Abstract

The rates of positive tuberculin skin test (TST) reactions and BCG scarring after BCG vaccination vary between studies and populations. Tuberculin reactivity and BCG scarring may be related to better child survival in low-income countries. We therefore studied determinants for TST reaction and scarring in Guinea-Bissau. In a cohort of children born in suburban Bissau from March 2000 to July 2002, we assessed a Mantoux test with Purified protein derivative (PPD) (SSI, 2 T.U.) at 2 (2689 children), 6 ( N = 2148) and 12 months ( N = 1638) of age, and BCG scar was assessed at 2 ( N = 2698) and 6 months ( N = 2225) of age. In a subgroup of the children the vaccination technique was monitored by direct observation of post-vaccination wheal and route of administration. Three different types of BCG vaccine supplied by the local Extended Programme on Immunization were used.
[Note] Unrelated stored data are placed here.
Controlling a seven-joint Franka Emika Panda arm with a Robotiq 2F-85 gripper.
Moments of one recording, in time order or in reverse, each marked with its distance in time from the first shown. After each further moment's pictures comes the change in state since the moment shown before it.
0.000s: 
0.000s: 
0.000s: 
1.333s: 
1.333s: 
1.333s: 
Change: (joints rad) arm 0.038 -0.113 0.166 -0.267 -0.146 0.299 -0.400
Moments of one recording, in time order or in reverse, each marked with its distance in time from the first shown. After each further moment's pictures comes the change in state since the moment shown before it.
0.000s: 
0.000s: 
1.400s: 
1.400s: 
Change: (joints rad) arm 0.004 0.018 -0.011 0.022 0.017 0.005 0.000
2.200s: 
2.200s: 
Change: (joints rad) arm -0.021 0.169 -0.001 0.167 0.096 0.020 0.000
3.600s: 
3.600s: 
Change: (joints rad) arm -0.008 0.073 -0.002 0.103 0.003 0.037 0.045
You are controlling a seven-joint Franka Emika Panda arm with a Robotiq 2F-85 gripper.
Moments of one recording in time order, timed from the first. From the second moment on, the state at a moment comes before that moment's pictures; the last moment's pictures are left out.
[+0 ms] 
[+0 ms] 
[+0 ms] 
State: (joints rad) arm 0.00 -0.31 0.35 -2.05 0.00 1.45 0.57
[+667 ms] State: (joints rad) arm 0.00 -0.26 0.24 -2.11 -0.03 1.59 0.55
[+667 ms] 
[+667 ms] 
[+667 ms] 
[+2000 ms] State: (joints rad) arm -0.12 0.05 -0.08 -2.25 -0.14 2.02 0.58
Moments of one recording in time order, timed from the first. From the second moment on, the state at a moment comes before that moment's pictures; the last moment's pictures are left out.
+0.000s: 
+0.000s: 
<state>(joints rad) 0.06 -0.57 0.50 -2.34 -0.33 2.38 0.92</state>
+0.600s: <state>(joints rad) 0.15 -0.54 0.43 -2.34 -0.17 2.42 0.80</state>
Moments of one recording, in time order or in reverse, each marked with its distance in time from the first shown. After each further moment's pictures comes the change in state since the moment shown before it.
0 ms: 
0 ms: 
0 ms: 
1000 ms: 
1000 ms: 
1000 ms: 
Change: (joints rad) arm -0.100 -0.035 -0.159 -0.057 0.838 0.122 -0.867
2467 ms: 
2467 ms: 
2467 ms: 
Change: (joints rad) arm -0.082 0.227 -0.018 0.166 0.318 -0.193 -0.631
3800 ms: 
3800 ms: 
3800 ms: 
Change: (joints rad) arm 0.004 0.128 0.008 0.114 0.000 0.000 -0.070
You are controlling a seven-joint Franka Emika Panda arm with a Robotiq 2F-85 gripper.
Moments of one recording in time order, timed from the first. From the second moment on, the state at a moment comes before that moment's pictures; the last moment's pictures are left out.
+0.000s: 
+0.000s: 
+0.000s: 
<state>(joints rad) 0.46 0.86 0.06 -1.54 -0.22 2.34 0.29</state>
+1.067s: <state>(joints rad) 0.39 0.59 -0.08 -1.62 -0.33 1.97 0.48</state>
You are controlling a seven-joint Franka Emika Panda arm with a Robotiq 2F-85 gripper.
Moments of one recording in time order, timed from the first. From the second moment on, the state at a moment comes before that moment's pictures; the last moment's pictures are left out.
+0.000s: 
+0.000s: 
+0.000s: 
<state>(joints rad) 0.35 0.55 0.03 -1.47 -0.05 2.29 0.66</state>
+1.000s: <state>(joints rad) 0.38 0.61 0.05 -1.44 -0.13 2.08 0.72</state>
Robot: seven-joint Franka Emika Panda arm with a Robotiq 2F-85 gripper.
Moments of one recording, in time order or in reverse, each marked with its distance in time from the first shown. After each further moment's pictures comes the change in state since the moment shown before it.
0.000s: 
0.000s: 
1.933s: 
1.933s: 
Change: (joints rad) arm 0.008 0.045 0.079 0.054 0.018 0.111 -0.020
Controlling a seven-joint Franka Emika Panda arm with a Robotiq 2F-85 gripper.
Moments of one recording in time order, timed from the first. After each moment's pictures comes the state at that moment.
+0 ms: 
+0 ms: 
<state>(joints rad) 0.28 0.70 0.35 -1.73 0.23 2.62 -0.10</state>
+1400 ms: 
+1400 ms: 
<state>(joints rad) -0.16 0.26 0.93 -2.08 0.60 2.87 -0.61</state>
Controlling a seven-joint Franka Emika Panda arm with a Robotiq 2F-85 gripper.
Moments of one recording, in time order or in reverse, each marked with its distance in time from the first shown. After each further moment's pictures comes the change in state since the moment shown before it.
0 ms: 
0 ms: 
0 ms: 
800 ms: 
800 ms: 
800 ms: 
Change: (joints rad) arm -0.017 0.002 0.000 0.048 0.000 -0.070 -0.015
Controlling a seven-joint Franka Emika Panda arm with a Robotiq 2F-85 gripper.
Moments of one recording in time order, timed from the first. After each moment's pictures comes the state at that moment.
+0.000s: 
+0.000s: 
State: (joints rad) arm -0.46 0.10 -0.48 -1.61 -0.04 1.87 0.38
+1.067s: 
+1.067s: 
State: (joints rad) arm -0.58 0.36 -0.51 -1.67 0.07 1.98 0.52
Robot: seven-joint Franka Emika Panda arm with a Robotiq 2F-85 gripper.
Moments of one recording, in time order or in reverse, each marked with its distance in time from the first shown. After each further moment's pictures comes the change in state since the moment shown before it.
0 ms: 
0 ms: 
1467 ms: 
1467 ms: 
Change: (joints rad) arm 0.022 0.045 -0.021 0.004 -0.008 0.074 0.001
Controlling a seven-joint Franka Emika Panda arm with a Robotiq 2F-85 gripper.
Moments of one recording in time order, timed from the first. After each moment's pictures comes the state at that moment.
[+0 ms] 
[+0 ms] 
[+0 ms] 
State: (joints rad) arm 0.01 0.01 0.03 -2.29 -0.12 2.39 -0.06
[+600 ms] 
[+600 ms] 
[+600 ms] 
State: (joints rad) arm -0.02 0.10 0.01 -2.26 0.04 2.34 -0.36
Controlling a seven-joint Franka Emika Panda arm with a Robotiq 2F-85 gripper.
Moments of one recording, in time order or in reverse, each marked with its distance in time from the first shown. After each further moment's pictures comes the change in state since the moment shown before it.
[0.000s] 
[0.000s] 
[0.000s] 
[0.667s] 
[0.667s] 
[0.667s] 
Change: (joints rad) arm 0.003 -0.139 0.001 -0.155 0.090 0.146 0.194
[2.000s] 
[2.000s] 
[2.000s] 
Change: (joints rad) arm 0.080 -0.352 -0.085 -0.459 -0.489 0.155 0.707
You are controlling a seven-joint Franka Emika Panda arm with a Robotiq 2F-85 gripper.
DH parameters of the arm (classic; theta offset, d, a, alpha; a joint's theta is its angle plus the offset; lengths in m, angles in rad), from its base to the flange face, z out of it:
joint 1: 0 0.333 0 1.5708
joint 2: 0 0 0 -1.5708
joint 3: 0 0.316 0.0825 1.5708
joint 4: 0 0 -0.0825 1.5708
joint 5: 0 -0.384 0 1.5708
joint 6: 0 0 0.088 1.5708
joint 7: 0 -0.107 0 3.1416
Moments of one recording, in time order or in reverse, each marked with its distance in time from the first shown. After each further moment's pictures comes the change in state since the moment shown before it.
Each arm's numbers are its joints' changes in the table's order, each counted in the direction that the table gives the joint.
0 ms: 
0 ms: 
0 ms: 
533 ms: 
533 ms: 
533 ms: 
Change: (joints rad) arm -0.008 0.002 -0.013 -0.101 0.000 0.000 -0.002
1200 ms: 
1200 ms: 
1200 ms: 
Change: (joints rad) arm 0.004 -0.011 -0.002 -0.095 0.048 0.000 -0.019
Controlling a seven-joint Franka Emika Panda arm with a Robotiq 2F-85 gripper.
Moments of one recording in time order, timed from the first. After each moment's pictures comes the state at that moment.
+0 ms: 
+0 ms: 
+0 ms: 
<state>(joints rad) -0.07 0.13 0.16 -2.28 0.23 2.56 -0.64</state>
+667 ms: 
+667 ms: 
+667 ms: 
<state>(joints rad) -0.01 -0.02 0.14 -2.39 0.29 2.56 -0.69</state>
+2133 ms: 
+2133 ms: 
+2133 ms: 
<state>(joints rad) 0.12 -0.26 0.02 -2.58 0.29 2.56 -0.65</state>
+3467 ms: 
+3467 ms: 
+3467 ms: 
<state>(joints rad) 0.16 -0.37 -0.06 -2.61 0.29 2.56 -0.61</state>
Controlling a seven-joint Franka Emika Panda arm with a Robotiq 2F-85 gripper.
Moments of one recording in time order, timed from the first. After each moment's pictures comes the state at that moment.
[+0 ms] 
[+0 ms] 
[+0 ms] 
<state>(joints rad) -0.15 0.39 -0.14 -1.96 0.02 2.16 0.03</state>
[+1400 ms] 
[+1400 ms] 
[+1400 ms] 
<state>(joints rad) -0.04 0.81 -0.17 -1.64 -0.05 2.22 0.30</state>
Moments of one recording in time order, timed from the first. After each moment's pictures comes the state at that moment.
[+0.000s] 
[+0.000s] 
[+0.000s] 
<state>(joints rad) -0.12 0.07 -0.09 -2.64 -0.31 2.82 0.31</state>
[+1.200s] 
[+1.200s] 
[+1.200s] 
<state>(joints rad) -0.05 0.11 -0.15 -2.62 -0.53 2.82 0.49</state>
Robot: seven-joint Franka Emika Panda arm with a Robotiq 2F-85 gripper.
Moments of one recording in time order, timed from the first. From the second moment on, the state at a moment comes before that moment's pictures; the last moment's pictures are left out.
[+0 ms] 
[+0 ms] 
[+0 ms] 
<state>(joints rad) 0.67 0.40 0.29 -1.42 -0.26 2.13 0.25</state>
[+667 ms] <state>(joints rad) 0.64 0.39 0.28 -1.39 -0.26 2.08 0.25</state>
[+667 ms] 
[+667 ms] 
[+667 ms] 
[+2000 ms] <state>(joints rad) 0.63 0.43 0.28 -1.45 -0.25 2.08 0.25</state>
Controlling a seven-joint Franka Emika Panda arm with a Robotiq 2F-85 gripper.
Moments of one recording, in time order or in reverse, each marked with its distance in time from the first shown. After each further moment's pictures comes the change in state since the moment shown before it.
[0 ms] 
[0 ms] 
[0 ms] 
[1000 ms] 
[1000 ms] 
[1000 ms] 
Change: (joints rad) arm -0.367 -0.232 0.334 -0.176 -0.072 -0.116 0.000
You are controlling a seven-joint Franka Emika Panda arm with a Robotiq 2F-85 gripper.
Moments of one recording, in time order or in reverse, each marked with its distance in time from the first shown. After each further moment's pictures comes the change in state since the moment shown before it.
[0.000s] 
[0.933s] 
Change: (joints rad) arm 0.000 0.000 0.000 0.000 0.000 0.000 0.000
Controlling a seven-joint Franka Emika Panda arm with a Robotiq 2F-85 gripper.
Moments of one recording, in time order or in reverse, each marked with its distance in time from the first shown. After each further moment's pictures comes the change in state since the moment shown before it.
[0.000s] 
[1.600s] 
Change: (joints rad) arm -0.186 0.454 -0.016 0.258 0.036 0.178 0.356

At 6 months of age the rate of PPD reactors (>1 mm) after BCG vaccination was 25% and the rate of scarring was 89%. One BCG strain was associated with fewer PPD reactors (OR = 0.54 (0.31–0.91)) and BCG scars (OR = 0.13 (0.05–0.37)) and larger post-vaccination wheals produced more PPD reactions (OR 1.21 (95% CI 1.02–1.43)) and BCG scars (OR 1.66 (1.24–2.21)). In the multivariable analyses of BCG-vaccinated children assessed at 6 months of age, monitoring of vaccination technique and type of BCG vaccine were important. This was not changed by control for other determinants, including sex, season, vaccination place, birthplace, ethnic group, low birth weight, place of residence, education and civil status of mother. We reason that vaccination technique and BCG strain are important for PPD reaction and scarring in response to BCG vaccination. Considering that these responses are associated with better infant survival, the importance of monitoring vaccination technique and of different BCG strains should be evaluated with respect to infant mortality.